Banda Journey: A História de Resiliência e o Hino Eterno "Don't Stop Believin'"
Atualizado em Agosto de 2026 · Por Editor Fast Art Web
Em resumo: Basta o primeiro acorde de piano tocar para que qualquer estádio, bar de karaokê ou festa de casamento no mundo cante junto. A Banda Journey não é apenas um grupo de rock; eles são os arquitetos da trilha sonora de várias gerações. Formada em São Francisco em 1973, a banda vendeu entre 80-100 milhões de álbuns mundialmente, lançou 15 álbuns de estúdio e foi induzida no Rock and Roll Hall of Fame em 2017. Sua música mais icônica, "Don't Stop Believin'" (1981), tem mais de 2,5 bilhões de streams no Spotify e mais de 7 milhões de downloads digitais — tornando-a a música do século 20 mais baixada na era digital. Descubra a história de como uma banda de jazz fusion se transformou em titãs do arena rock, e como um cantor filipino descoberto no YouTube salvou a banda em 2007.

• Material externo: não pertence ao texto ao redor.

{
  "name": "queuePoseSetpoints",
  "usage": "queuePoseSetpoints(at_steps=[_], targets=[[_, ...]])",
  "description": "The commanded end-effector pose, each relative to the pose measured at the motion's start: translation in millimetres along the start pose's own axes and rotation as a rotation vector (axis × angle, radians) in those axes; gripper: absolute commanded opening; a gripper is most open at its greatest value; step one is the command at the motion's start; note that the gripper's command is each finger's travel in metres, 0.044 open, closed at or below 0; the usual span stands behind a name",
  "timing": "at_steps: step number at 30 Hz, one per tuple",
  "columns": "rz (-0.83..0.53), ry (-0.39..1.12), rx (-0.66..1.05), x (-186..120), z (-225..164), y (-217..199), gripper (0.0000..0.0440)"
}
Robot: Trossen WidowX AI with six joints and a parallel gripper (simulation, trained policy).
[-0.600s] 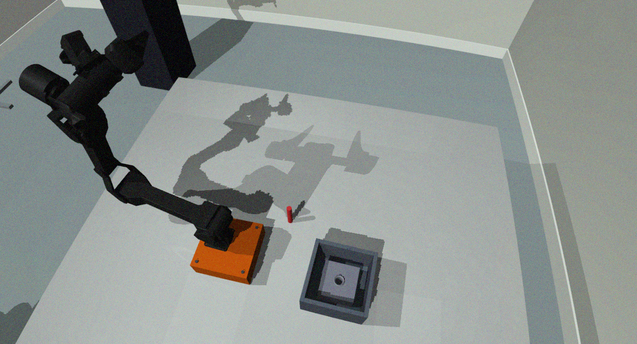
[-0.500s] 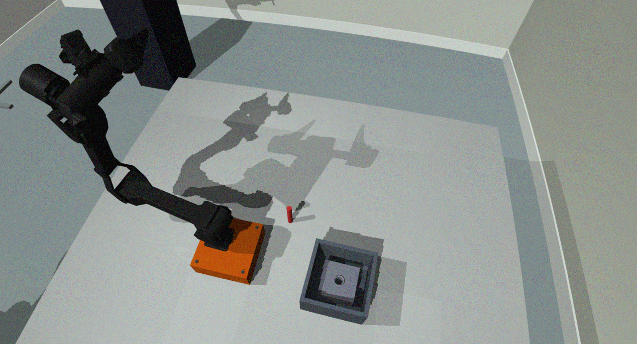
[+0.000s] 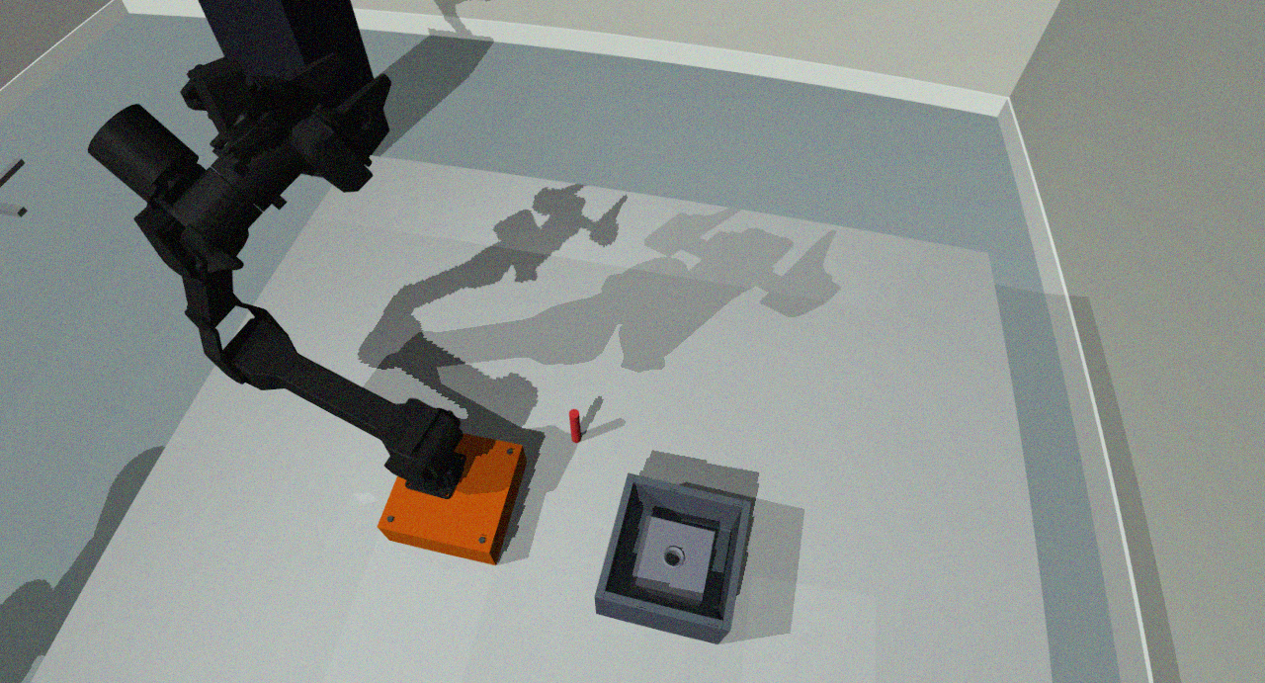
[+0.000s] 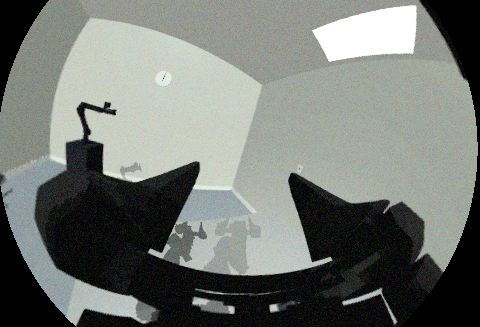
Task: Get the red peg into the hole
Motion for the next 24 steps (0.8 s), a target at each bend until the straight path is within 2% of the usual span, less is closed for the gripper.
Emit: queuePoseSetpoints(at_steps=[1,24], targets=[[-0.068,0.027,0.089,6,-11,-19,0.0440],[-0.451,0.245,0.756,24,-100,-124,0.0440]])
Point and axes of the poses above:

Basta o primeiro acorde de piano tocar para que qualquer estádio, bar de karaokê ou festa de casamento no mundo cante junto.
A Banda Journey não é apenas um grupo de rock; eles são os arquitetos da trilha sonora de várias gerações. Eles definiram o que chamamos de Arena Rock nos anos 80, criaram as "Power Ballads" definitivas e protagonizaram uma das histórias de renascimento mais incríveis da música moderna.
Mas como uma banda de Jazz Fusion de São Francisco se transformou em titãs do pop rock mundial? E como eles conseguiram substituir uma das vozes mais icônicas da história, Steve Perry, por um cantor desconhecido encontrado no YouTube?
Neste dossiê completo, vamos explorar a trajetória da banda, a arte por trás de seus álbuns e dissecar o fenômeno cultural de "Don't Stop Believin'".
Ficha técnica: Journey em números
| Categoria | Dado |
|---|---|
| Formação | 1973, São Francisco, Califórnia |
| Anos ativo | 1973-presente (52 anos em 2026) |
| Álbuns de estúdio | 15 |
| Vendas mundiais | 80-100 milhões de discos |
| Álbuns de ouro/platina | 25 certificações RIAA |
| Top 40 singles | 19 hits |
| Rock Hall of Fame | Induzidos em 2017 |
| Hollywood Walk of Fame | Estrela recebida |
| Gênero | Arena rock, AOR, hard rock, pop rock |
| Música mais famosa | "Don't Stop Believin'" — 2,5 bilhões de streams Spotify |
A origem: antes da fama (1973-1977)
Muitos fãs não sabem, mas o Journey não nasceu tocando baladas românticas. A banda foi formada em São Francisco, em 1973, por ex-membros da banda de Carlos Santana, incluindo o guitarrista prodígio Neal Schon e o tecladista/vocalista Gregg Rolie.
Nos primeiros anos, o som do Journey era complexo, instrumental e focado no Jazz Fusion e Rock Progressivo. Embora fossem músicos tecnicamente brilhantes (uma característica que mantêm até hoje), os três primeiros álbuns falharam em atingir o grande público. A gravadora deu um ultimato: ou eles arrumavam um frontman (vocalista carismático) e escreviam hits, ou a banda acabaria.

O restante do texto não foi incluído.